Motorists with a clean driving record ticketed in Essex County may soon get their tickets thrown out.

It will cost them $150 a ticket, but District Attorney Kristy Sprague said they'll get an outright dismissal instead of a reduction to a lesser charge.

The money will be divided between the town where the violation occurred and the county.

The new program, called eTraffic Diversion, is under consideration to go into effect Jan. 1, 2012, Sprague said.

"Many counties are beginning to adopt this type of program for first-time traffic offenders," she said.

"Are people buying their way out of tickets? No. This is for first-time offenders. We're requiring them to attend a driver-safety course. That's never been a requirement before."


The program won't include people who have driving-while intoxicated-arrests and license suspensions, she said, and motorists can only qualify every 18 months.

Sprague said the driver will have to obtain and submit a copy of his or her driving record and pay a $150 non-refundable fee.

"This $150 does not go to the DA's Office. The money would be divided between the county and town or however you want to divide it," she said.

The DA said drivers will be earning the reduction with rehabilitation, and they can take the driver-safety course online.

"The ticket will either be dismissed or prosecution is withdrawn," Sprague said. "We'll have a conversation with the (local justice) courts as to how that will be handled."

A couple of years ago, State Police stopped prosecuting tickets they issued, saying it was costing too much in overtime, so local DAs had to take over. But the state still retained most of the fines, with only $5 to $15 going to local municipalities.

"The money (from eTraffic) is going to stay locally," Sprague said.


She said police issue about 23,000 tickets a year in Essex County. That's in contrast to about 29,500 in Clinton County, and 12,800 in Franklin County, according to 2009 statistics, the last year for which data is available.

"We have a huge amount of traffic tickets (proportionally) versus even Clinton County," Sprague said. "Say 20 percent are eligible; that's a huge amount of money that will stay locally."

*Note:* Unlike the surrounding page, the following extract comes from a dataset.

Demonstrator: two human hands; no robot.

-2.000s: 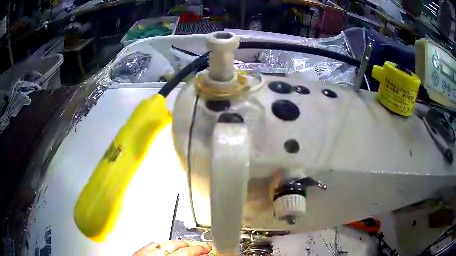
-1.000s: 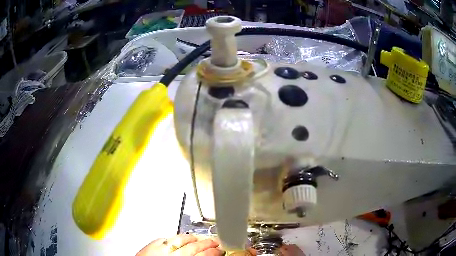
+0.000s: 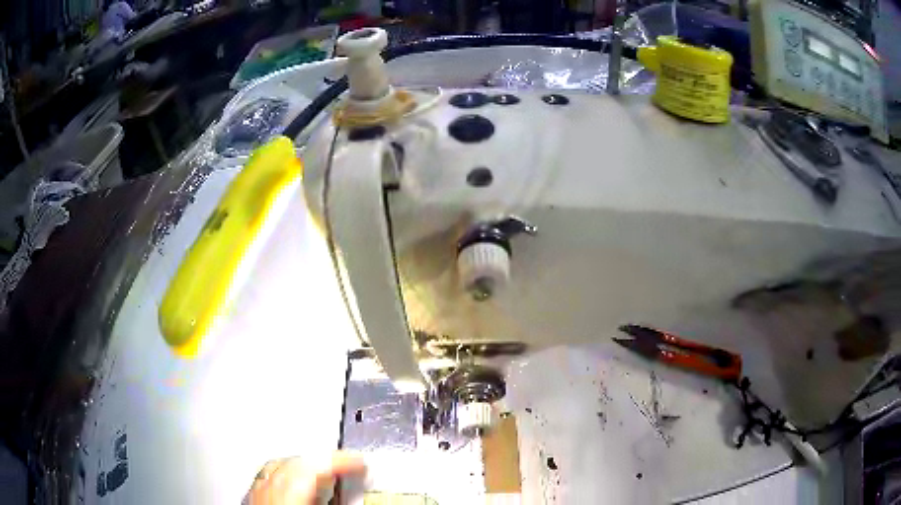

What's also good is that the program will cost nothing to implement, The DA said. It will be handled by the assistant DA who handles traffic tickets now.

Most counties have a program that first-time traffic offenders can apply for to get tickets reduced to non-moving violations that don't accumulate points on a driver's license.

"The difference here is the ticket ends up being dismissed and no money goes to the state," County Manager Daniel Palmer said.


Other nearby counties haven't gone to the eTraffic program yet but may be headed that way, Sprague said.

She outlined her plan to the Essex County Board of Supervisors Public Safety Committee this week, where it was met with a generally favorable reaction.

"The state is going to lose a lot of revenue. Has the state said anything about this?" said Supervisor Roby Politi (R-North Elba).

Sprague said the state's concern is that it does not want the district-attorney's offices to get the fee.

County Public Defender Brandon Boutelle said his office would not be involved with the new program.

"Our office doesn't provide representation for the type of traffic tickets Ms. Sprague was talking about," he said.

The Essex County Traffic Safety Department is supporting Sprague for recognizing the role of the justice system to educate, said Director of Community Resources Michael Mascarenas.

Most tickets are for speeding, and he said 27 percent of all Essex County crashes are a result of drivers traveling at unsafe speeds.

"That far exceeds any other contributing factor, including alcohol at 4.5 percent and driver inattention at 12.2 percent. The district attorney has come up with a unique program that not only holds offenders accountable, but also educates them on how to become better drivers."